WHAT IS EXPECTED:
The answer must be an exact reproduction of the lines from the start of the records below through the line containing "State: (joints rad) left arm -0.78", and nothing more.

========

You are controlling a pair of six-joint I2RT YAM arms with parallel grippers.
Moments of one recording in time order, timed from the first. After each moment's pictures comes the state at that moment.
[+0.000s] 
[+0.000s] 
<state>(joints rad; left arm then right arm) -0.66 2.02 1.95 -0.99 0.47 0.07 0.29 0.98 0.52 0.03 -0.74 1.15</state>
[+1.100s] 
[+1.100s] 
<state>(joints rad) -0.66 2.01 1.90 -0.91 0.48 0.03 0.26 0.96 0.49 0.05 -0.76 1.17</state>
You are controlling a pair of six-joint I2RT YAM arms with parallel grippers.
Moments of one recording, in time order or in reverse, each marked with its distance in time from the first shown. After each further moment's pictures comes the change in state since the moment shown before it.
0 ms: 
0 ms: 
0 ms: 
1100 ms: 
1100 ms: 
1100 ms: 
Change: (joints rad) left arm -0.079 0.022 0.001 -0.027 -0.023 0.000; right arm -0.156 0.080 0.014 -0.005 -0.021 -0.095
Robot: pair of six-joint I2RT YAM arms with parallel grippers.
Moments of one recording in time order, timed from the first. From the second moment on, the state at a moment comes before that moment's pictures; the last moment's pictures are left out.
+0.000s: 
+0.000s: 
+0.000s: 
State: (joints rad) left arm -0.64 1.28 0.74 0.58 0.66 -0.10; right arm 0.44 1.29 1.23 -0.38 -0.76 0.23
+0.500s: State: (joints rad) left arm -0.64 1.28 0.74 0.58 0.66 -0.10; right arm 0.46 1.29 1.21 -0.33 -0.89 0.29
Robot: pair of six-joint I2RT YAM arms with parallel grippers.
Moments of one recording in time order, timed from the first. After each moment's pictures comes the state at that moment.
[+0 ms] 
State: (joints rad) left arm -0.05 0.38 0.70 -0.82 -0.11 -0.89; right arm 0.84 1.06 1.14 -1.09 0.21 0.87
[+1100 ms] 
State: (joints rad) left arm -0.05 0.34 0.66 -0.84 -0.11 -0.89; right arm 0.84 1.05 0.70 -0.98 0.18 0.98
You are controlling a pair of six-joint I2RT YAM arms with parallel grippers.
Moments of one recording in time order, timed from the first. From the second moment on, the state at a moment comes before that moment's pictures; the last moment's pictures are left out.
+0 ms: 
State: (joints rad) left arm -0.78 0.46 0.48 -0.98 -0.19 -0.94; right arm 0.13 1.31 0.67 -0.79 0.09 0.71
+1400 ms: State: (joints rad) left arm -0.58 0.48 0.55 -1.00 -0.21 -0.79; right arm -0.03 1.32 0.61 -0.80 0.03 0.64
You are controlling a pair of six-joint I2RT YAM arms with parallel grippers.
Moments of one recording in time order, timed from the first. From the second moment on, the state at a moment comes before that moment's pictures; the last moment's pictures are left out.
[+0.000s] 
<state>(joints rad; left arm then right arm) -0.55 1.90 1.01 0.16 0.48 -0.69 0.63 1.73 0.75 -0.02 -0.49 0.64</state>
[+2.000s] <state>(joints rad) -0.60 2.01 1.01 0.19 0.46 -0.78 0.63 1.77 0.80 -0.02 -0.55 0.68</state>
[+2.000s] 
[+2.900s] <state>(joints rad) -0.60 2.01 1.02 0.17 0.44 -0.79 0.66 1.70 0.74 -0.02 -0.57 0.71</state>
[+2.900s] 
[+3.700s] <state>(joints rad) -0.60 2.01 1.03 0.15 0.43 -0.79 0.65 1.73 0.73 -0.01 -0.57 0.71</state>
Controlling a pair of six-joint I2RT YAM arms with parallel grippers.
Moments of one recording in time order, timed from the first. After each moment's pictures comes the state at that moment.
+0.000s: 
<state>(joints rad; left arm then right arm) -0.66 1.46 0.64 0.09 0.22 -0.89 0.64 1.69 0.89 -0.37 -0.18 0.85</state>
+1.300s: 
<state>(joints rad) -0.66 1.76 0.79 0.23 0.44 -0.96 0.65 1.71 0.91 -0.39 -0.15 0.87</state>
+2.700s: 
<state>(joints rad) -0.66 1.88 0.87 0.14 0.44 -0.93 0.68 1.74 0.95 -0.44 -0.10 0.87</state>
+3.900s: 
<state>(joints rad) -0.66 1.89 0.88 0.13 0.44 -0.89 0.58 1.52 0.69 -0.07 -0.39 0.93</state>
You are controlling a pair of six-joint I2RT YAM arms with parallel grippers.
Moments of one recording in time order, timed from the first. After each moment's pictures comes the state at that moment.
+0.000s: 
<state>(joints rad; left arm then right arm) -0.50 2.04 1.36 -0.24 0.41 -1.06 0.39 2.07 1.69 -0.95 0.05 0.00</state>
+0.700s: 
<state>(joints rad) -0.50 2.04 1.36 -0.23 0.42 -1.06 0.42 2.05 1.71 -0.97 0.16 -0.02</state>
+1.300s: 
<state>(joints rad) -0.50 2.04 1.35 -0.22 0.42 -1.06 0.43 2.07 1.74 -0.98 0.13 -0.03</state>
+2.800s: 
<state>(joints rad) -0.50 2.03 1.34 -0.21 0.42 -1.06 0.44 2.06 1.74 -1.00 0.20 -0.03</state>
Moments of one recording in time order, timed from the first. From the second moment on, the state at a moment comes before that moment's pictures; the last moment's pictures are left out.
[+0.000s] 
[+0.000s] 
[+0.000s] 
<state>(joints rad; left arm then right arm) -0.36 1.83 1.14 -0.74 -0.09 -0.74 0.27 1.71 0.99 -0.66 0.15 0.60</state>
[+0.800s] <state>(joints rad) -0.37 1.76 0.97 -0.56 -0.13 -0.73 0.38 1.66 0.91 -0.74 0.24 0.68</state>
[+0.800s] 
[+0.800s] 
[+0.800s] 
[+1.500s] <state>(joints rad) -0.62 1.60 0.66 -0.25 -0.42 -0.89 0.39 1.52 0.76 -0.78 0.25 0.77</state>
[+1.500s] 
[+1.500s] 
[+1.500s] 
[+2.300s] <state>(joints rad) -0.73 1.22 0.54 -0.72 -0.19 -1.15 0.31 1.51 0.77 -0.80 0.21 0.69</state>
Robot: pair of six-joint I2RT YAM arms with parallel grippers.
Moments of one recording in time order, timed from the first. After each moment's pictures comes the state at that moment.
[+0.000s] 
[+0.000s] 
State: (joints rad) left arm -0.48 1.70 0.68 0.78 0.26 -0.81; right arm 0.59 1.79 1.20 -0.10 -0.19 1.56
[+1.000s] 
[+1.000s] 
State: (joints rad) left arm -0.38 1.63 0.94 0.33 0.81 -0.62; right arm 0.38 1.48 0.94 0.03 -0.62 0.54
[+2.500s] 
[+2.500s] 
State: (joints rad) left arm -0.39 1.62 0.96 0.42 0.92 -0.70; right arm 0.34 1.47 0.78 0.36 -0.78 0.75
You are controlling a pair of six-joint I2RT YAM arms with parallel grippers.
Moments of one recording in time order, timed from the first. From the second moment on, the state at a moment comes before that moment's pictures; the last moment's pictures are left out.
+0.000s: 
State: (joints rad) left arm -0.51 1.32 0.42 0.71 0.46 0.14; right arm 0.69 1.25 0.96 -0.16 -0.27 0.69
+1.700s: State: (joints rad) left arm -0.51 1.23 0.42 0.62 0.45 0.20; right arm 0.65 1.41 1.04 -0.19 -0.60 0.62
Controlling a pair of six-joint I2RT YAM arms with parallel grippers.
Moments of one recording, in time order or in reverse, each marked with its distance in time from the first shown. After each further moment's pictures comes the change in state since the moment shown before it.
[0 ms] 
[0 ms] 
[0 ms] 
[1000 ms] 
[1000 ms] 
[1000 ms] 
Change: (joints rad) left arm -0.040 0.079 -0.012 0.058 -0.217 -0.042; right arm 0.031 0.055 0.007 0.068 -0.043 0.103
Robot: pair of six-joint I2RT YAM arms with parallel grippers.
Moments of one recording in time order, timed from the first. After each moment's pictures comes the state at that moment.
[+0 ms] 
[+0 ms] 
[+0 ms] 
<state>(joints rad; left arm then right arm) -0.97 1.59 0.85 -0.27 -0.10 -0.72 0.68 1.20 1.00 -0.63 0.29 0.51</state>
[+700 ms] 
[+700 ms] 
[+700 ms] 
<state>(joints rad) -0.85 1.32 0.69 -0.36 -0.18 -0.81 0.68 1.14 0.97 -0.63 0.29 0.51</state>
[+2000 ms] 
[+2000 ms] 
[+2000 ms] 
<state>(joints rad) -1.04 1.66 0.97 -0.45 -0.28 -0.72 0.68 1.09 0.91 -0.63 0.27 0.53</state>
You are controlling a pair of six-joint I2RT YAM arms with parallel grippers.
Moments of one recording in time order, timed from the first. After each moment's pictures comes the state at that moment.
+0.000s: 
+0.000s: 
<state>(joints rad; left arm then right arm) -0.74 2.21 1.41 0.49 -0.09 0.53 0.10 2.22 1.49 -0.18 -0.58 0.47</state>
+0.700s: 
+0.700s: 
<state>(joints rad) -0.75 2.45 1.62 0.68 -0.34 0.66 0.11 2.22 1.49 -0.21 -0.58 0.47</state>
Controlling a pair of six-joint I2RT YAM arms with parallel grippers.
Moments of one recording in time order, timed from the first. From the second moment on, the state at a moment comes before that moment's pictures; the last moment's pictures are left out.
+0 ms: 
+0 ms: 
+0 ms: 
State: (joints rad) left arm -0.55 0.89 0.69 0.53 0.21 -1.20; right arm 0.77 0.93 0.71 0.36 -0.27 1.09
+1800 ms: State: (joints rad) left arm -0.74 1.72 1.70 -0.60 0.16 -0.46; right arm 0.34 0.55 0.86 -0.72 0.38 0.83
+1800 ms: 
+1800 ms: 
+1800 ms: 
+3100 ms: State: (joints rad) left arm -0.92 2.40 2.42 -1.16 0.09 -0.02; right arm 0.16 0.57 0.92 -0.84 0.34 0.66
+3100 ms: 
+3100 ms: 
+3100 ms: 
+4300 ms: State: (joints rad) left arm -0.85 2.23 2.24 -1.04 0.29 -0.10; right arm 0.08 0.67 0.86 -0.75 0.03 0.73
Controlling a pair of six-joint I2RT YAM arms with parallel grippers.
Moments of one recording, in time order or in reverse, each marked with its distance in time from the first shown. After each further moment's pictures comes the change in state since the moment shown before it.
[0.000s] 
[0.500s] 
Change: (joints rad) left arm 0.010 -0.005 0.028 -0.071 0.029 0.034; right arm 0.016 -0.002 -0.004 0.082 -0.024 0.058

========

EXERCISE SOLUTION:
You are controlling a pair of six-joint I2RT YAM arms with parallel grippers.
Moments of one recording in time order, timed from the first. After each moment's pictures comes the state at that moment.
[+0.000s] 
[+0.000s] 
<state>(joints rad; left arm then right arm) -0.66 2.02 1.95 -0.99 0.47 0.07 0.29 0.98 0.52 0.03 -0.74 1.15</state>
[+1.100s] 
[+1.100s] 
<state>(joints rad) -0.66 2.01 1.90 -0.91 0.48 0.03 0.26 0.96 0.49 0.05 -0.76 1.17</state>
You are controlling a pair of six-joint I2RT YAM arms with parallel grippers.
Moments of one recording, in time order or in reverse, each marked with its distance in time from the first shown. After each further moment's pictures comes the change in state since the moment shown before it.
0 ms: 
0 ms: 
0 ms: 
1100 ms: 
1100 ms: 
1100 ms: 
Change: (joints rad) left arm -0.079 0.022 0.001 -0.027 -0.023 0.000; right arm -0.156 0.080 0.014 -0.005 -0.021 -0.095
Robot: pair of six-joint I2RT YAM arms with parallel grippers.
Moments of one recording in time order, timed from the first. From the second moment on, the state at a moment comes before that moment's pictures; the last moment's pictures are left out.
+0.000s: 
+0.000s: 
+0.000s: 
State: (joints rad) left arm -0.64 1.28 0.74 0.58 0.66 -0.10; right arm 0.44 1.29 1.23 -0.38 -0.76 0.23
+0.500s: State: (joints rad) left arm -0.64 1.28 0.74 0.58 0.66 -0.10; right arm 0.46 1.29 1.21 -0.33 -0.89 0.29
Robot: pair of six-joint I2RT YAM arms with parallel grippers.
Moments of one recording in time order, timed from the first. After each moment's pictures comes the state at that moment.
[+0 ms] 
State: (joints rad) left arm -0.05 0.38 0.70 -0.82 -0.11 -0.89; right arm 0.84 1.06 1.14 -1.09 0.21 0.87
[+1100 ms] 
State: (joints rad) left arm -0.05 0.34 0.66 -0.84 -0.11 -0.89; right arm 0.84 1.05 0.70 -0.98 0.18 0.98
You are controlling a pair of six-joint I2RT YAM arms with parallel grippers.
Moments of one recording in time order, timed from the first. From the second moment on, the state at a moment comes before that moment's pictures; the last moment's pictures are left out.
+0 ms: 
State: (joints rad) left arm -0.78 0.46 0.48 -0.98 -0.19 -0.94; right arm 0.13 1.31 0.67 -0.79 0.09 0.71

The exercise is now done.